• _ACTIVITY_
Word for word, retype each record shown below.

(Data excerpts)
********

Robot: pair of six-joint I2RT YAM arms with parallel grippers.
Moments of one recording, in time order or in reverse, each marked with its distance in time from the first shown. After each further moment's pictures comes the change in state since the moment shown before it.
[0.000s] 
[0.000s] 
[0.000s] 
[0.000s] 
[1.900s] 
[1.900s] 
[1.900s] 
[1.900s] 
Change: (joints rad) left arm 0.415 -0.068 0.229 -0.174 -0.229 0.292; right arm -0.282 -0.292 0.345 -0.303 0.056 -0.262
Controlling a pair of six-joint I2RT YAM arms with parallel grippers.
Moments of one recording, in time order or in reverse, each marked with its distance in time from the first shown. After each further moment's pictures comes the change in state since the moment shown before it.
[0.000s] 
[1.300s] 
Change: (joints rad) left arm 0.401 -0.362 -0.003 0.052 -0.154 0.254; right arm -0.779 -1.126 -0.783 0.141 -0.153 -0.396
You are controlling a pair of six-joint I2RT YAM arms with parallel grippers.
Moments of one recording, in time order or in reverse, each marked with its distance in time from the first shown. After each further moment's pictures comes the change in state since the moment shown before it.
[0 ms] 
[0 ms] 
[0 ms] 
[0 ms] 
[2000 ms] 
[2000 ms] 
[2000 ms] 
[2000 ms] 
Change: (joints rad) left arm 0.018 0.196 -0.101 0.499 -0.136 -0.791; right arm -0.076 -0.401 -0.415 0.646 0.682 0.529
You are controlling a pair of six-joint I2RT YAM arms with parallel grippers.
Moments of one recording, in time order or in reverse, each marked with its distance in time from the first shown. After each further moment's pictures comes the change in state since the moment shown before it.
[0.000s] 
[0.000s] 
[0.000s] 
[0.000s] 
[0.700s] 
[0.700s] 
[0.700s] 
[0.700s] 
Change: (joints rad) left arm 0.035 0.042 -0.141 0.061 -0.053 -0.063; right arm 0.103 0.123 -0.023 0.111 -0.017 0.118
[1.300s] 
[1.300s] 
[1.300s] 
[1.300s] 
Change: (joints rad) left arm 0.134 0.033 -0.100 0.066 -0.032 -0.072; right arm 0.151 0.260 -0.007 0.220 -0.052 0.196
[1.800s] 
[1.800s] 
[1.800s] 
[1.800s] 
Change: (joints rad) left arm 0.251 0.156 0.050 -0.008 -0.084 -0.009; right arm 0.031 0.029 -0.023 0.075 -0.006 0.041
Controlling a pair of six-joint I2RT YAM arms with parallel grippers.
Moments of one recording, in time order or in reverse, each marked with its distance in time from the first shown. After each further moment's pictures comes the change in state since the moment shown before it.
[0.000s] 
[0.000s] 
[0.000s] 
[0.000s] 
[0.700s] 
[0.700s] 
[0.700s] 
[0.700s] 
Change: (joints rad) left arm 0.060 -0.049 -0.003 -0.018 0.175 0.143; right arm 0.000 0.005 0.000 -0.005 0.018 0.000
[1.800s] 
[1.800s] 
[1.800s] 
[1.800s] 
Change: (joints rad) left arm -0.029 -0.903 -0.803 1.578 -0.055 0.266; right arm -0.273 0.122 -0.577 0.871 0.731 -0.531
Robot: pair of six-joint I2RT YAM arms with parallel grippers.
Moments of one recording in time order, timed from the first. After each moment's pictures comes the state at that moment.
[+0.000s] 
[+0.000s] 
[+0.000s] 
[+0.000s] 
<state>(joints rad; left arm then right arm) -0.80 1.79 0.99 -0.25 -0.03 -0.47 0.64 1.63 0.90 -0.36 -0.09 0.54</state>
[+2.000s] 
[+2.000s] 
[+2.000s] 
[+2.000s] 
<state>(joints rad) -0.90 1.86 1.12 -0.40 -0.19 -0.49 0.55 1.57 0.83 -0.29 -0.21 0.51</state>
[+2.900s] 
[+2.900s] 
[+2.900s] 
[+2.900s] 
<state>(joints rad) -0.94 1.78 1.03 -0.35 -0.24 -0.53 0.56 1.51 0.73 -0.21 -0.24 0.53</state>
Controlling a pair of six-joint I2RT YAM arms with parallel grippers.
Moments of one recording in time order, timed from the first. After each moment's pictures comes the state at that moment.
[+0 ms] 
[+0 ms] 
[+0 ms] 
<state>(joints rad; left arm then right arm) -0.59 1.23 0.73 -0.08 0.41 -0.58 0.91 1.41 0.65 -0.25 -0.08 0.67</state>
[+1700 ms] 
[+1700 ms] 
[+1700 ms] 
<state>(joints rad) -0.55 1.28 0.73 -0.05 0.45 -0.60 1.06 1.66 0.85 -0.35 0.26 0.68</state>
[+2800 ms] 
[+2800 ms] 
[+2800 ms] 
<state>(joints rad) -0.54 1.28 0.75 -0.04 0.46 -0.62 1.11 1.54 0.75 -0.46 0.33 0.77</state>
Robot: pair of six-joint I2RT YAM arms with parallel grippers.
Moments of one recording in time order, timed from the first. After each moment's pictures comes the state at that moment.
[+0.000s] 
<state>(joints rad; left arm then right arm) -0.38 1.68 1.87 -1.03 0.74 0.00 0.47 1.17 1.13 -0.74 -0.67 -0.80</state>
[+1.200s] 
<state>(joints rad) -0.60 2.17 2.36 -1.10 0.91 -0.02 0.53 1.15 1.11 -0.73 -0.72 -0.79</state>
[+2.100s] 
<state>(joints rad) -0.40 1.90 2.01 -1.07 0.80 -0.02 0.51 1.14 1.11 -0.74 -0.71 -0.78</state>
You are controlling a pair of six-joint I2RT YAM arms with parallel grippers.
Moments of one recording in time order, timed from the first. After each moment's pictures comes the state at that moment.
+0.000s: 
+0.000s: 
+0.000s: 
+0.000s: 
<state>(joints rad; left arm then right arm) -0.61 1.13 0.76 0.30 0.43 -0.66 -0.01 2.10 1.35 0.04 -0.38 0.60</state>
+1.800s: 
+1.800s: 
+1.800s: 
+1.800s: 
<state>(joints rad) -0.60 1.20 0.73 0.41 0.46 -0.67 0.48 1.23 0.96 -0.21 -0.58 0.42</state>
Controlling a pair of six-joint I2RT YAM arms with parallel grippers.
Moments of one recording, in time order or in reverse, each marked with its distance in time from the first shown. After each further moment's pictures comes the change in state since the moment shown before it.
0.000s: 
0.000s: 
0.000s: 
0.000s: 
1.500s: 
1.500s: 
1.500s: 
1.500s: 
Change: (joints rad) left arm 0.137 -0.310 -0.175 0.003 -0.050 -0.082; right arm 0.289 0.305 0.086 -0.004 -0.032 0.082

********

• _PROBLEM SOLUTION_
Robot: pair of six-joint I2RT YAM arms with parallel grippers.
Moments of one recording, in time order or in reverse, each marked with its distance in time from the first shown. After each further moment's pictures comes the change in state since the moment shown before it.
[0.000s] 
[0.000s] 
[0.000s] 
[0.000s] 
[1.900s] 
[1.900s] 
[1.900s] 
[1.900s] 
Change: (joints rad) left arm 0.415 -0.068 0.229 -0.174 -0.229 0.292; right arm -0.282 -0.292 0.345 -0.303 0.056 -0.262
Controlling a pair of six-joint I2RT YAM arms with parallel grippers.
Moments of one recording, in time order or in reverse, each marked with its distance in time from the first shown. After each further moment's pictures comes the change in state since the moment shown before it.
[0.000s] 
[1.300s] 
Change: (joints rad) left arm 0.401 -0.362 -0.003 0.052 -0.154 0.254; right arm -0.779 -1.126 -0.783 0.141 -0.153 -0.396
You are controlling a pair of six-joint I2RT YAM arms with parallel grippers.
Moments of one recording, in time order or in reverse, each marked with its distance in time from the first shown. After each further moment's pictures comes the change in state since the moment shown before it.
[0 ms] 
[0 ms] 
[0 ms] 
[0 ms] 
[2000 ms] 
[2000 ms] 
[2000 ms] 
[2000 ms] 
Change: (joints rad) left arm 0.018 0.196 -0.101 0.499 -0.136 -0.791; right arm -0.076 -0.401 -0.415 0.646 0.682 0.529
You are controlling a pair of six-joint I2RT YAM arms with parallel grippers.
Moments of one recording, in time order or in reverse, each marked with its distance in time from the first shown. After each further moment's pictures comes the change in state since the moment shown before it.
[0.000s] 
[0.000s] 
[0.000s] 
[0.000s] 
[0.700s] 
[0.700s] 
[0.700s] 
[0.700s] 
Change: (joints rad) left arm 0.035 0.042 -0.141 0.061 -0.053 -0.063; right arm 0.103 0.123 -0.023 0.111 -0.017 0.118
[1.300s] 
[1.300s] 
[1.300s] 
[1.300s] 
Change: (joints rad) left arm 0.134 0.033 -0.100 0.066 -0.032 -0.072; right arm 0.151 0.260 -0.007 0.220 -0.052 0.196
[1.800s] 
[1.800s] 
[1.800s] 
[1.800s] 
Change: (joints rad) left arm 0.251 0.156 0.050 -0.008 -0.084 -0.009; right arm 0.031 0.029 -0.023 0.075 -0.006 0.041
Controlling a pair of six-joint I2RT YAM arms with parallel grippers.
Moments of one recording, in time order or in reverse, each marked with its distance in time from the first shown. After each further moment's pictures comes the change in state since the moment shown before it.
[0.000s] 
[0.000s] 
[0.000s] 
[0.000s] 
[0.700s] 
[0.700s] 
[0.700s] 
[0.700s] 
Change: (joints rad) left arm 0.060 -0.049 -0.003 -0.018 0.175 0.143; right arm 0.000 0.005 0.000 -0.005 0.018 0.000
[1.800s] 
[1.800s] 
[1.800s] 
[1.800s] 
Change: (joints rad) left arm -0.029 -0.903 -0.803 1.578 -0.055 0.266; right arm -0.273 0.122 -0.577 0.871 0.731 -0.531
Robot: pair of six-joint I2RT YAM arms with parallel grippers.
Moments of one recording in time order, timed from the first. After each moment's pictures comes the state at that moment.
[+0.000s] 
[+0.000s] 
[+0.000s] 
[+0.000s] 
<state>(joints rad; left arm then right arm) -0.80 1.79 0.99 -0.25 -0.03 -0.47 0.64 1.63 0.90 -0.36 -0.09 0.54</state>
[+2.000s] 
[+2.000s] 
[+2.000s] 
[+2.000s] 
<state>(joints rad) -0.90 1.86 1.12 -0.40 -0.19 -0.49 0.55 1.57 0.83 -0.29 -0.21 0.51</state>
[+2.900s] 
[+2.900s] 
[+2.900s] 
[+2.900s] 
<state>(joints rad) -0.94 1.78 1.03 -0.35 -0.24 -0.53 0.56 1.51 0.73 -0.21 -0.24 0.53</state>
Controlling a pair of six-joint I2RT YAM arms with parallel grippers.
Moments of one recording in time order, timed from the first. After each moment's pictures comes the state at that moment.
[+0 ms] 
[+0 ms] 
[+0 ms] 
<state>(joints rad; left arm then right arm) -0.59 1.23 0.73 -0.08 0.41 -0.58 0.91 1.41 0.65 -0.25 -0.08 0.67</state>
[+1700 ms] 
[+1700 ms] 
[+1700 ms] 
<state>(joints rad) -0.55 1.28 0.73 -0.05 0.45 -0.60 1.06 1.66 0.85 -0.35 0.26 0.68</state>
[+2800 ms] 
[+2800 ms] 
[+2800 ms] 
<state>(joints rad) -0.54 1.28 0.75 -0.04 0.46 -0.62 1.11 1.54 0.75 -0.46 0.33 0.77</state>
Robot: pair of six-joint I2RT YAM arms with parallel grippers.
Moments of one recording in time order, timed from the first. After each moment's pictures comes the state at that moment.
[+0.000s] 
<state>(joints rad; left arm then right arm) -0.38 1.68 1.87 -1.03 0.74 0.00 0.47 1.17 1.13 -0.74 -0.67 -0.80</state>
[+1.200s] 
<state>(joints rad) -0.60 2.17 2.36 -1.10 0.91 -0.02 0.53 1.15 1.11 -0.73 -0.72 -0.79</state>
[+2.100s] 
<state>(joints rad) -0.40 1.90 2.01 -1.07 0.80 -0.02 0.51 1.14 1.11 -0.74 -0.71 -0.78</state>
You are controlling a pair of six-joint I2RT YAM arms with parallel grippers.
Moments of one recording in time order, timed from the first. After each moment's pictures comes the state at that moment.
+0.000s: 
+0.000s: 
+0.000s: 
+0.000s: 
<state>(joints rad; left arm then right arm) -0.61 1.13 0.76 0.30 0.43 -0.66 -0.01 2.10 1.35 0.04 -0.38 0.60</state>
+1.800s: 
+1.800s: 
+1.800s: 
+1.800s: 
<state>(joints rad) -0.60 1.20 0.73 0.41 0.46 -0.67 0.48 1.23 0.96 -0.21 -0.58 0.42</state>
Controlling a pair of six-joint I2RT YAM arms with parallel grippers.
Moments of one recording, in time order or in reverse, each marked with its distance in time from the first shown. After each further moment's pictures comes the change in state since the moment shown before it.
0.000s: 
0.000s: 
0.000s: 
0.000s: 
1.500s: 
1.500s: 
1.500s: 
1.500s: 
Change: (joints rad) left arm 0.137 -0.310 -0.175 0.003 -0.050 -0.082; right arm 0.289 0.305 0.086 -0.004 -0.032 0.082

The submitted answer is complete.